Instance lifecycle and "tenant feedback"

1. The InstanceStatus should define a configs_synced field that shows whether the network configuration for all interfaces of the instance is applied. There should be a configs_synced field per network integration (e.g. InstanceStatus::infiniband::configs_synced) in addition to the overall configs_synced value.
   • The value of the per-technology configs_synced fields should be derived by comparing the desired network configurations to the actual configuration as stored in the Machine object. This is implemented within InstanceStatus::from_config_and_observation.
   • The value of the aggregate configs_synced field is the logical and of all individual configs_synced fields in the InstanceStatus message.
2. The instances tenant status (as communicated via Instance::status::tenant::state) should take into account whether the desired configuration is applied:
   • If an instance is still in one of the provisionig states (anything before Ready), it will show a tenant status of Provisioning.
   • If the instance ever had been Ready, and the actual network configuration deviates from the intended configuration, the status should show Configuring.
   • If instance termination has been requested, the instances status should show Terminating independent of network configurations.
3. The instance state machine should have guards in certain states that wait until the desired network configurations are applied:
   • During initial instance provisioning (before Ready state), one state in the state machine should wait until the desired network configuration is applied. For DPU configurations, this happens in the WaitingForNetworkConfig state. The guards in this state should use the same logic that derive the configs_synced value for tenants.
   • During instance termination, one state in the state machine should wait until the machine is isolated from any other machine in the network. If this step is omitted (to let the machine proceed termination in the case of an unhealthy network fabric), the respective machine must at least be tagged with a health alert that would prevent a different tenant from using the host. Both options guarantee that no other tenant will get access to the tenants network partition.

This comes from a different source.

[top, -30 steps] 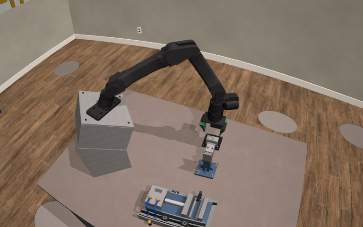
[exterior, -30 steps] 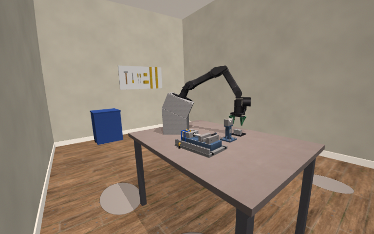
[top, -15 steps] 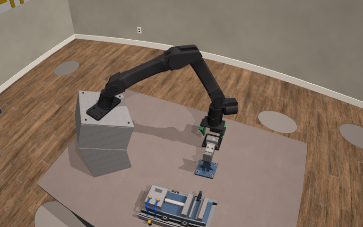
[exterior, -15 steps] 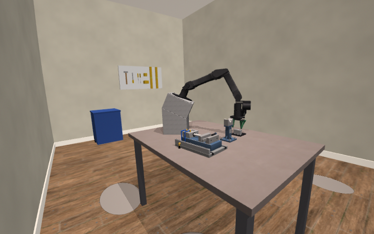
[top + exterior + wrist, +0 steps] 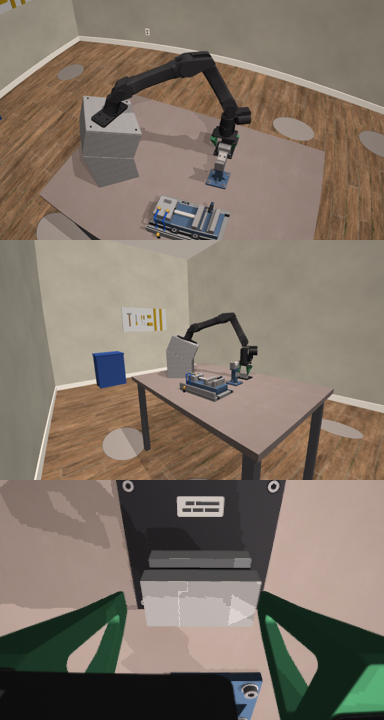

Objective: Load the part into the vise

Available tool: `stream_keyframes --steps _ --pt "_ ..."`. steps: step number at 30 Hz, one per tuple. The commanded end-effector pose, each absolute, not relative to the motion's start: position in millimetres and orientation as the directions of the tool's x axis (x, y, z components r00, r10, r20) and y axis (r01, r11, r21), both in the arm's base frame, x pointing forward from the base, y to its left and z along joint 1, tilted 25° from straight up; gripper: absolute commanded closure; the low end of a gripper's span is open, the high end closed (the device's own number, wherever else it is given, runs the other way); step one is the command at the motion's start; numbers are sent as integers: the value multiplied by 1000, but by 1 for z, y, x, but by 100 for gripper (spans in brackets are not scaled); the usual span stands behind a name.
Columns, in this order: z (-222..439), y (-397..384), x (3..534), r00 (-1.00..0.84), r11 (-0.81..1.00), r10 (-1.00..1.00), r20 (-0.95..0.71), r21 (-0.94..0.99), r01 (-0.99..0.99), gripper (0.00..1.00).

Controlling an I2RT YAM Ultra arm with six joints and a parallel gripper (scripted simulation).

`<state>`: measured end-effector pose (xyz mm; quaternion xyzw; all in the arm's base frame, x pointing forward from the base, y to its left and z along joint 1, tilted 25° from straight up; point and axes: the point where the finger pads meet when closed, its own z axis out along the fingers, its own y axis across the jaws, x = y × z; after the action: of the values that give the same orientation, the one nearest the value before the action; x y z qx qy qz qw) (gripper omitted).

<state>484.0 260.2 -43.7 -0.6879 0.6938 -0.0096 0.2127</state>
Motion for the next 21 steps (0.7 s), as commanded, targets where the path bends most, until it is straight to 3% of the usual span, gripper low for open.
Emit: stream_keyframes --steps 1,21 --pt "-38 270 496 47 60 -953 -300 -336 -940 19" --pt "-51 273 498 45 59 -954 -297 -331 -942 19"
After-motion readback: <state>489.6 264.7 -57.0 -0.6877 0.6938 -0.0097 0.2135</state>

Machine Capabilities and Instance types

1. The machine capabilities definitions need to be extended for each new networking technology.
2. Hardware enumeration processes need to be updated in order to fetch and store the new types of capabilities.

Fabric health monitoring and debug capabilities

1. If a network subsystem is managed via an external fabric monitor service, the health of the service (as visible to NICo) should be monitored, in order to allow NICo admins to understand whether there are upstream issues that would lead to network configurations not being applied. Common metrics that should be monitored are upstream service availability (request success rates) as well as latencies for any API calls.
2. For certain networking technologies, NICo integrated debug tools that allow NICo operators to view the state of the fabric manager service without requiring credentials. The UFM explorer functionality in NICo is an example of such a tool. For any future integration, similar tools should get integrated if possible.

Configurability

• Whether a certain network virtualization technology is available in a NICo deployment should be configurable via NICo config files.

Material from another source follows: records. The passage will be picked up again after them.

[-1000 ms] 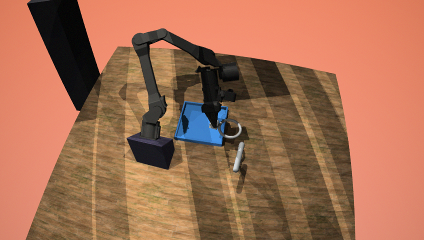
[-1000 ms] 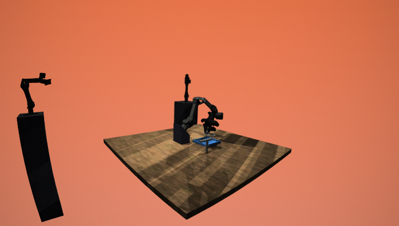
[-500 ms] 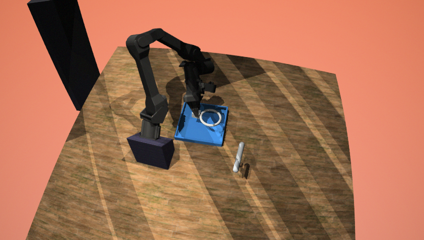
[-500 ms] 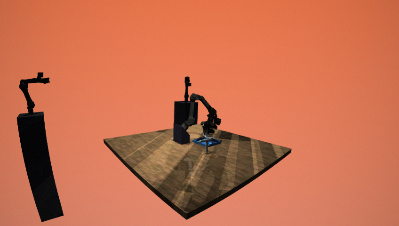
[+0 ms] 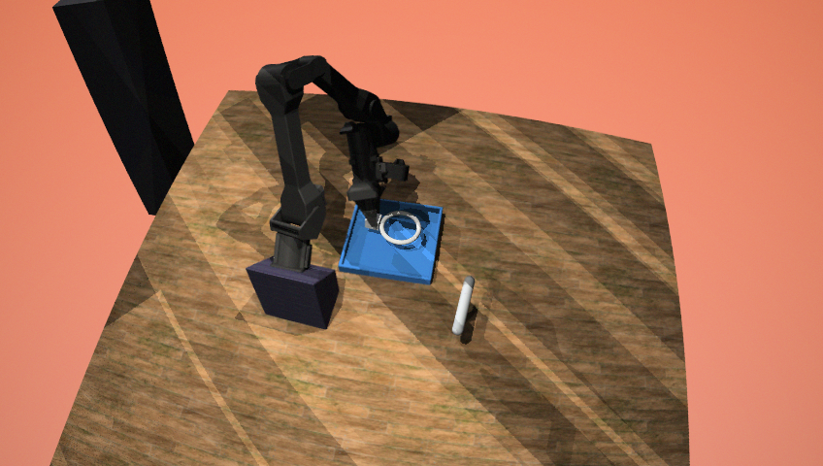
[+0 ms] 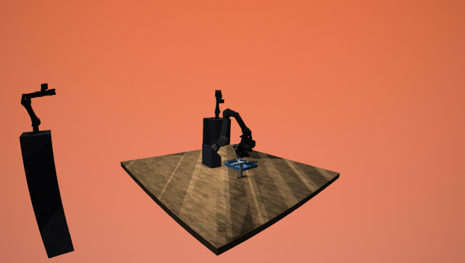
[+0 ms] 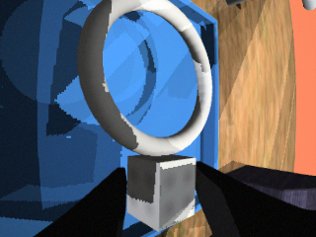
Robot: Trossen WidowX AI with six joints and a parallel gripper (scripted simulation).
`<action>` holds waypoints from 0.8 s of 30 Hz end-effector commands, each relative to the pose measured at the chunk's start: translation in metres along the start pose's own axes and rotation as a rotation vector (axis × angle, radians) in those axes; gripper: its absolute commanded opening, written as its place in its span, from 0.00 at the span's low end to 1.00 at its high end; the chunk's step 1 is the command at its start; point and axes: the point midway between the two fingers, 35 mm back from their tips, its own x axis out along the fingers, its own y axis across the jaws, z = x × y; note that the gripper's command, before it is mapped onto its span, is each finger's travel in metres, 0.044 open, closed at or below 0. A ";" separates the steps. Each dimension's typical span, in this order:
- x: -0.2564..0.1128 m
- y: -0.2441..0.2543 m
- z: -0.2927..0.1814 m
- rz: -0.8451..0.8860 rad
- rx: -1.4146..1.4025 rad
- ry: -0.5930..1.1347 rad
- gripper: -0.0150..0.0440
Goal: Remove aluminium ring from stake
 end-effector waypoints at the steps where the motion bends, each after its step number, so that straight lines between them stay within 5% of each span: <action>1: 0.007 0.001 -0.003 -0.014 0.000 0.001 0.25; 18: -0.007 -0.005 0.003 -0.003 -0.001 0.002 1.00; 24: -0.073 -0.059 0.017 -0.005 -0.001 -0.001 1.00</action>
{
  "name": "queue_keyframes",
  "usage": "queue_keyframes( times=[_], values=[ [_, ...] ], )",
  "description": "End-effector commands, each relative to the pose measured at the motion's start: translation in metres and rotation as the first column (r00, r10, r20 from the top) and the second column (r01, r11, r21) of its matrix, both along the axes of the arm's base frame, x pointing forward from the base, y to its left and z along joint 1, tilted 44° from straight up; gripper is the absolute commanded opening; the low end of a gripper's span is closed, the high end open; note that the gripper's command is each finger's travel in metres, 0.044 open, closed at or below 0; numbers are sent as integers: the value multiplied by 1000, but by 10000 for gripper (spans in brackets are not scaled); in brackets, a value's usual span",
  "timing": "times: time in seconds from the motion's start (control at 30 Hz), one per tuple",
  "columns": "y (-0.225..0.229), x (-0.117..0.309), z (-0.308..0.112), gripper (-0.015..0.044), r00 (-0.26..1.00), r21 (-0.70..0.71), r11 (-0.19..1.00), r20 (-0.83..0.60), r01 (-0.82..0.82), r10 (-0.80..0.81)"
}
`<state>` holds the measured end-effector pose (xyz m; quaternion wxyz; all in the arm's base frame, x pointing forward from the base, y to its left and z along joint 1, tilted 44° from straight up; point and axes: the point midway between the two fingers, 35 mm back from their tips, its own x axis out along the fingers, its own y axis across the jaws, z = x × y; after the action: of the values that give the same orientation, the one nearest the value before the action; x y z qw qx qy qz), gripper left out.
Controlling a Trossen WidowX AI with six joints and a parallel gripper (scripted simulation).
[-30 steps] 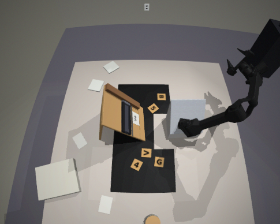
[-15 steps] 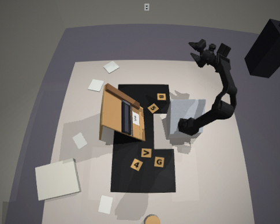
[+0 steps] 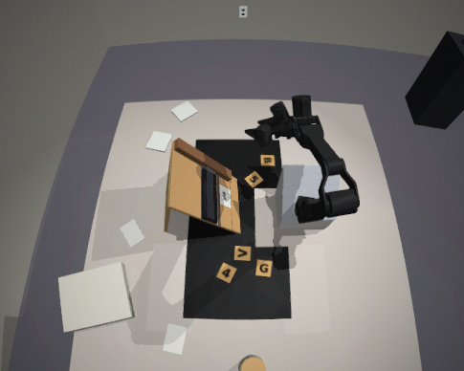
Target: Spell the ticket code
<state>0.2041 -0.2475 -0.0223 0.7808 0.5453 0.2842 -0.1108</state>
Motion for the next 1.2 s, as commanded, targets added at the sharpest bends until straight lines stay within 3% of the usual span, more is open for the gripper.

Managed Host force delete support

• When a host is force-deleted from the system, it will not go through the regular deprovisioning states. This means without extra support, networking configurations for the host would still persist in external agents and fabric managers.
• To prevent that, the force-delete code-path should contain extra logic to detach the host from partitions via external fabric manager APIs.

External fabric manager client libraries

• If an external fabric manager is used to observe interface state and set configuration, a client library in Rust is required.
• Interactions with external fabric managers will require credentials. These should be read from the file system, and get injected via an external service (e.g. K8S secrets).